In an earlier post I referred to this piece (on a keynote at a B2B trade show) and ranted a bit about trade magazines, the internet, and the like, but it seems the Ad Age story missed what I think is the key piece of blinkered thinking that came from the speech. Rafat points it out:
Trade Companies To Block Google and Other Search Engines?: It is an idea floated by International Data Group CEO Pat Kenealy, no less. He gave a speech recently at American Business Media conference, and also talked about Google’s effect on trade media companies and magazine industry…
In the latest issue of Media Business magazine (it is available as a PDF and rather cumbersome to download, as the whole magazine in split into two PDFs…the Google story is broken in the middle), a story discusses the Google conundrum for magazine publishers…and quotes Kenealy on his speech at the ABM conference: “Kenealy has floated the idea that American Business Media member companies should agree to block Google and other search engines from crawling their sites. Together, these business media companies could develop their own search algorithm, or they might cut a more favorable revenue-sharing deal with an existing search engine, he said.”
Rearrange the deck chairs, boys!
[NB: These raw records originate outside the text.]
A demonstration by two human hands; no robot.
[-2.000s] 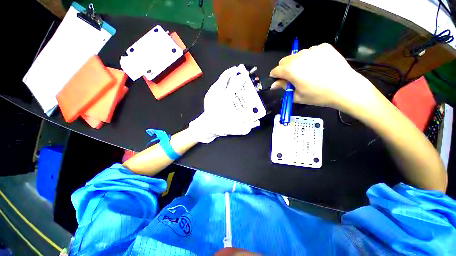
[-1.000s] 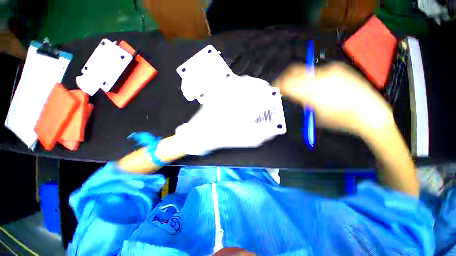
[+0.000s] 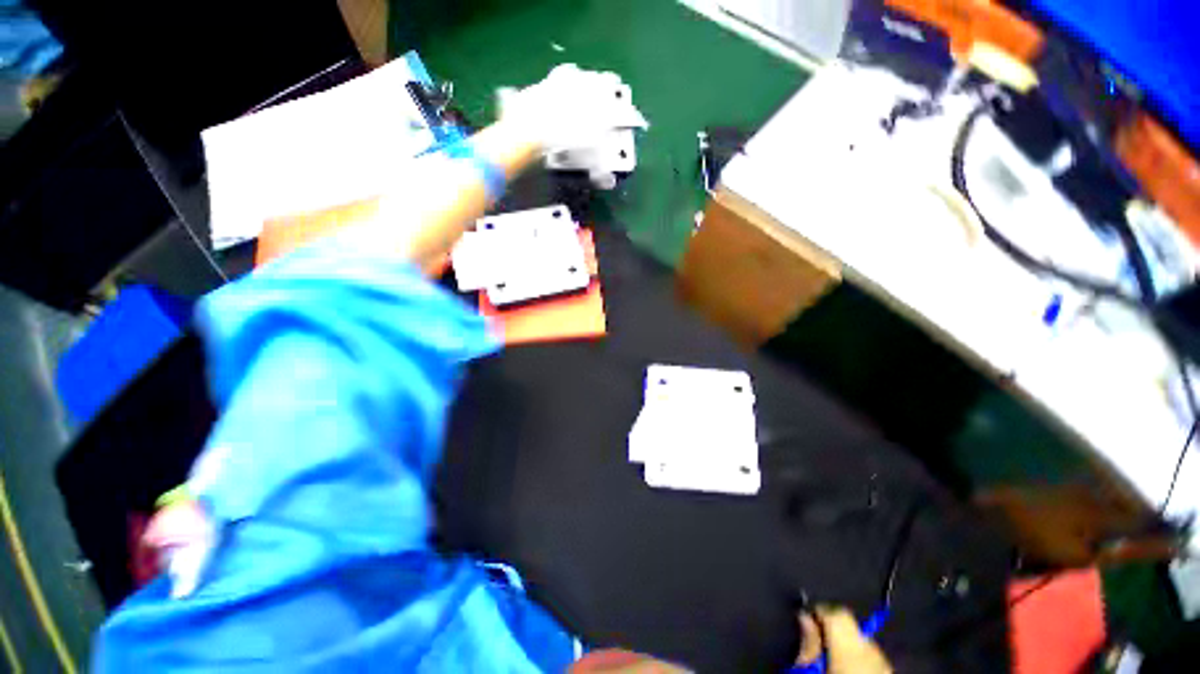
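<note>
My gloved left hand [image 3: 559,116], blurred, is stretched to the back left with its fingers on a white box [image 3: 613,148] over the green surface. The glove blends with the box. A second white box [image 3: 533,257] lies partly on an orange pad [image 3: 559,319]. A third white box [image 3: 700,432] lies on the black mat with no hand on it. My right hand [image 3: 845,648] is cut off by the bottom edge. The blue marker pen [image 3: 874,622] shows at its fingers, with a thin dark cable beside it.
A clipboard with white paper [image 3: 309,152] lies at the left, with an orange pad [image 3: 316,229] at its lower edge. A white-topped wooden shelf [image 3: 908,283] with cables stands at the right, a monitor [image 3: 1132,66] behind it. A red pad [image 3: 1057,622] lies at the lower right.
The view has swung left. My left hand has moved from mid-mat to the back left with a white box. My right hand has dropped to the bottom edge of the picture.
</note>
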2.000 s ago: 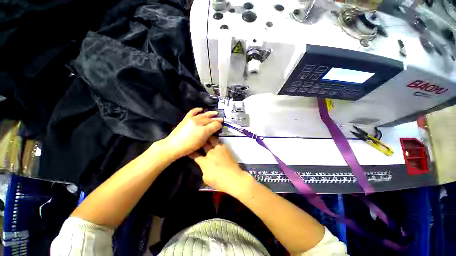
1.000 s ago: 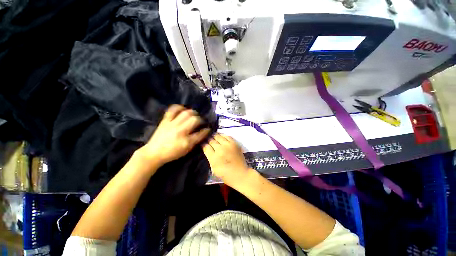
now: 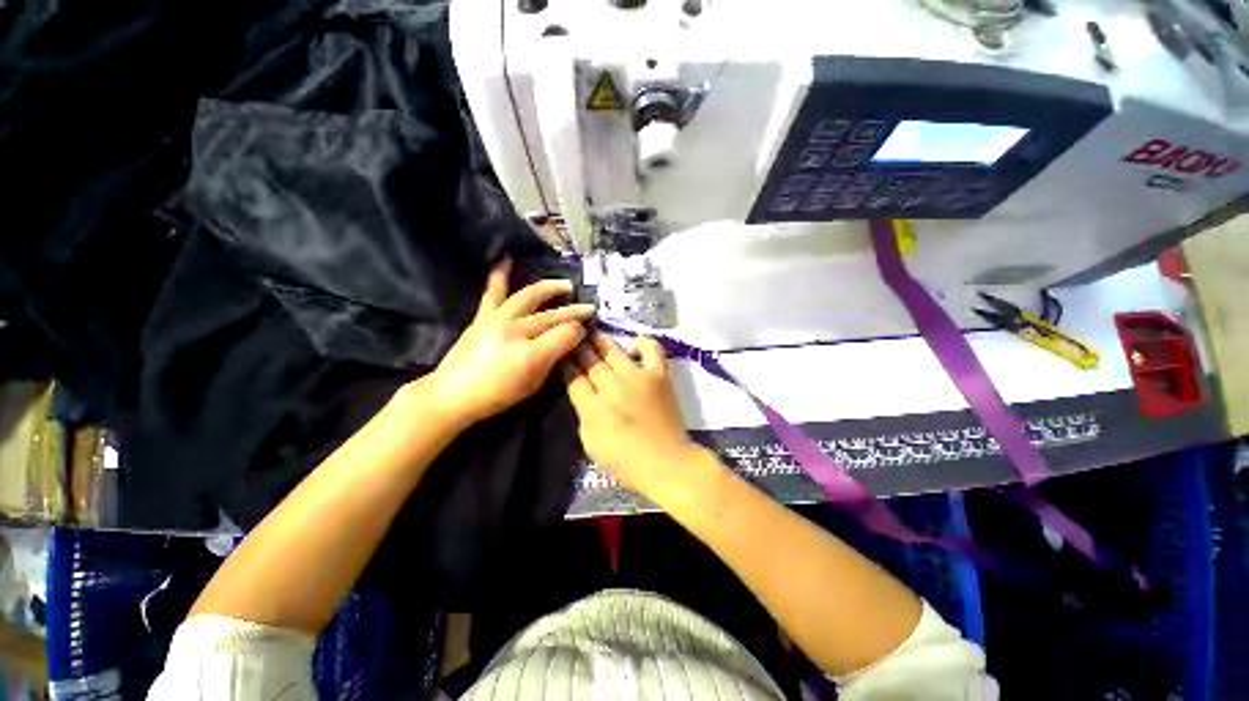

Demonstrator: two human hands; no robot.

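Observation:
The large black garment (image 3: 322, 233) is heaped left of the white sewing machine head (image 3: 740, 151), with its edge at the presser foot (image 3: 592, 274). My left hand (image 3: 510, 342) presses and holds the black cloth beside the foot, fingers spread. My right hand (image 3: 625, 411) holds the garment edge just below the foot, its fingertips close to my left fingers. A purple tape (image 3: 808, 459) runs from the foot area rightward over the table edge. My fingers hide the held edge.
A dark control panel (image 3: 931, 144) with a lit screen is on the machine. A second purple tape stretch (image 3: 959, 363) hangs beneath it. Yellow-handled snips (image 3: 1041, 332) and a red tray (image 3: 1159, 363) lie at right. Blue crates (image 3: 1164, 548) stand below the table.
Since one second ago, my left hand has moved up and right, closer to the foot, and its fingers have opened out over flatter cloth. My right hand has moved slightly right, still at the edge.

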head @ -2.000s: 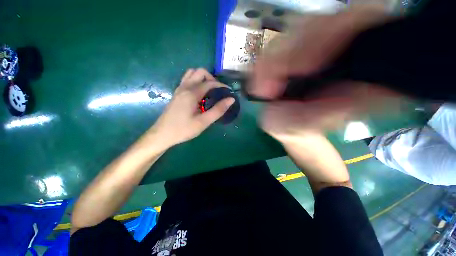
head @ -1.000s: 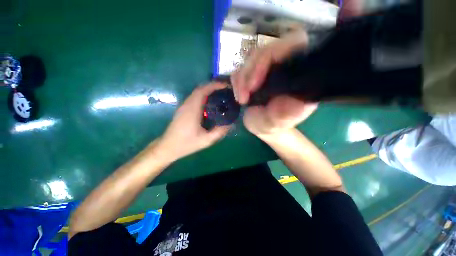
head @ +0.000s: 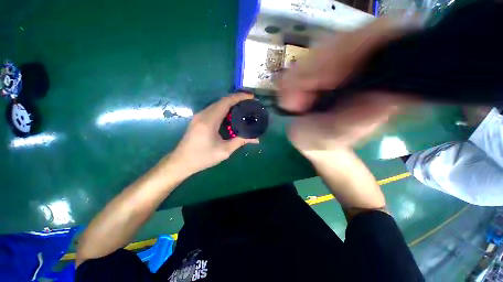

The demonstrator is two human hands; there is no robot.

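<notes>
My left hand point(head: 205, 137) holds a round black unit point(head: 249, 119) on the green bench, thumb and fingers around its sides. Its dark face with small holes points up, and its left side glows red. My right hand point(head: 325, 113) is blurred, just right of the unit, closed around a long black power screwdriver point(head: 408, 71), also blurred, that runs to the upper right. The driver's tip is apart from the unit; the bit is too blurred to make out.
A white screw feeder point(head: 317, 16) with a blue side stands beyond the hands. An open subassembly point(head: 10, 80) and a white-faced part point(head: 21, 118) lie at far left. A person's light sleeve point(head: 455, 168) is at right. A blue stool point(head: 159, 253) stands below the bench edge.
My right hand and the screwdriver have moved right, away from the unit. The unit's face is now uncovered, and my left hand still holds it.
</notes>
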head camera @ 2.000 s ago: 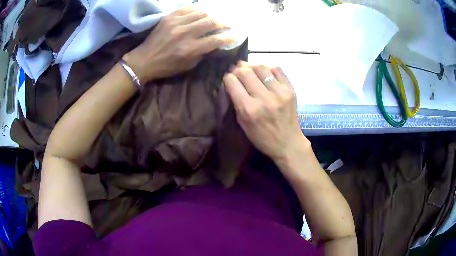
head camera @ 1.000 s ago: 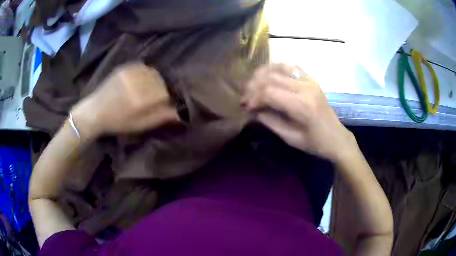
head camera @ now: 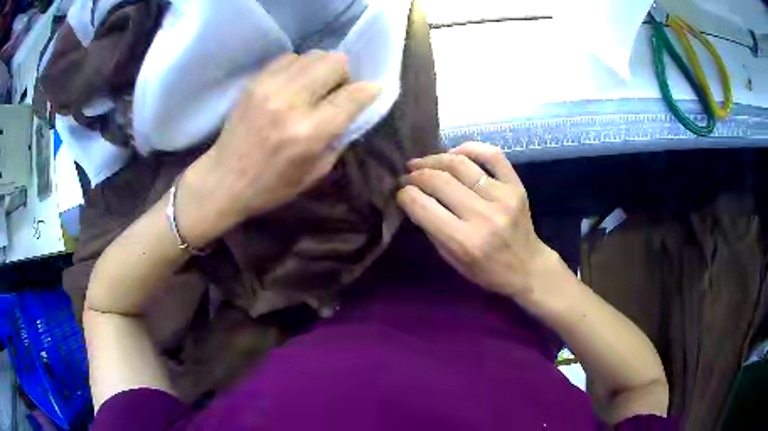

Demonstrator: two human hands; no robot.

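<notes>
The brown fabric (head camera: pixel 295 244) lies bunched over the table's front edge and into the lap. White lining (head camera: pixel 198 71) is folded up on top of it at the upper left and reaches the bright area at the top. My left hand (head camera: pixel 282 126), blurred, holds the edge of the white lining between thumb and fingers. My right hand (head camera: pixel 472 215) pinches the right edge of the brown fabric with its fingertips near the table's front edge. A narrow brown strip (head camera: pixel 421 93) runs upward between the hands.
Green-handled (head camera: pixel 680 84) and yellow-handled (head camera: pixel 706 67) snips lie at the upper right. A measuring scale (head camera: pixel 581 130) runs along the table's front edge. Brown panels (head camera: pixel 674 295) hang below at right. A blue bag (head camera: pixel 42 362) is at lower left.
The white lining has come up over the brown fabric at the upper left. My left hand has moved up and right onto it; my right hand has shifted slightly lower. The view has shifted.
</notes>
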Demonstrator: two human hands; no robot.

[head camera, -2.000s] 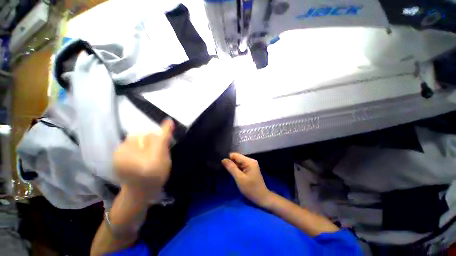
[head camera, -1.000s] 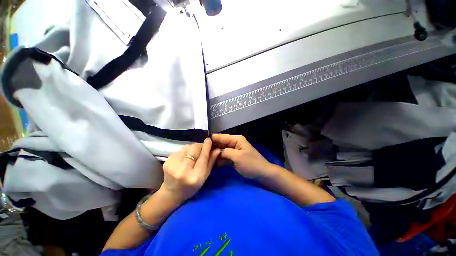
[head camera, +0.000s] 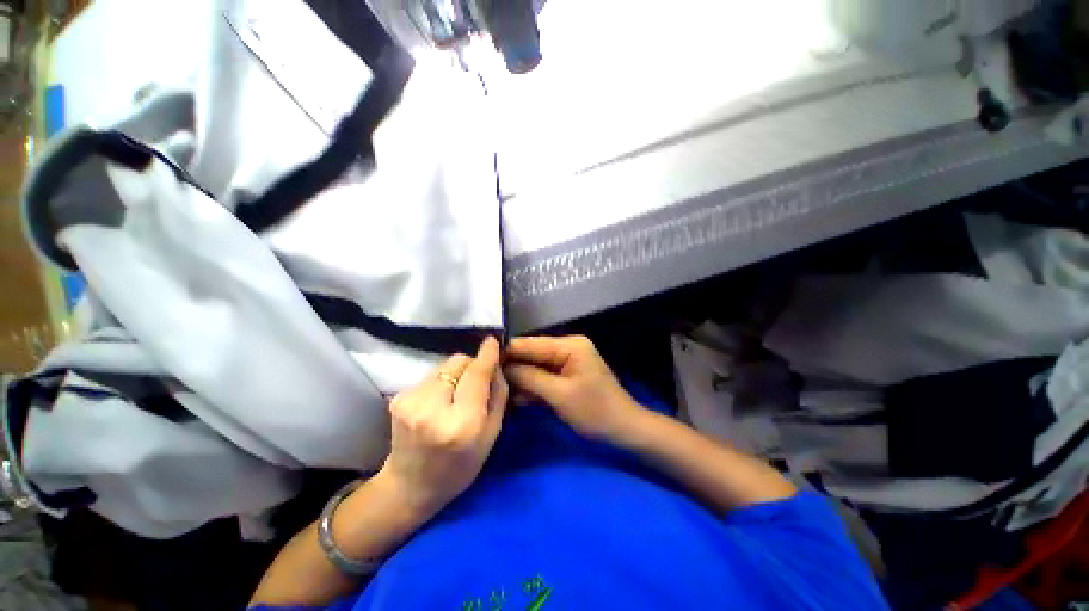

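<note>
The light grey garment with black strips lies over the machine table, left of the ruler. Its right edge runs as a thin dark line from near the presser foot and needle down to my fingertips. My left hand pinches that seam edge where a black strip meets it. My right hand pinches the same edge from the right, fingertips close to the left ones. The needle tip is too blurred to tell.
The white machine table has a printed ruler along its front edge. A dark knobbed cylinder hangs right of the needle. More grey and black pieces lie heaped at lower right. A red thing shows at the far lower right.
Since two seconds ago, the black side is turned under and grey cloth shows. Both hands have come together at the edge. Over the last second the hands have barely moved; the view shifted slightly.
</note>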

Let’s all get a good view of our asses as we sink to the bottom….Sure, you can put your site behind registration, I mean, many do, though they’re learning that even pages behind registration should be visibile in some way to engines. But block search engines? How about next you go off the power grid and start churning butter by hand? And whoa boy, do I want to see the search algorithms these guys might come up with.
Cut a deal with search engines to get revenue for inclusion? Yeah, but it flows the other way in this market. B2B, meet CAP or AdWords. Get the engines to pay you for the honor of searching your content? Er…no. But you might start to think about getting into the domain specific game, where instead of circling wagons, you add value (something most B2B publishers have long ago forgotten about – how much do they really care about high quality editorial, past lip service?). Here’s a place to start….
Meanwhile, note this: Startup TechTarget, which is based entirely on the internet, just got $70 million (that’s Seven Oh) in venture. It’s main competitor besides CNET? IDG. I wonder if it’s interested in blocking search engines. I know from talking to Shelby at CNET that they certainly aren’t, in fact, they’re optimized for search – they want to be found, they think what they have is worth knowing about. Indeed.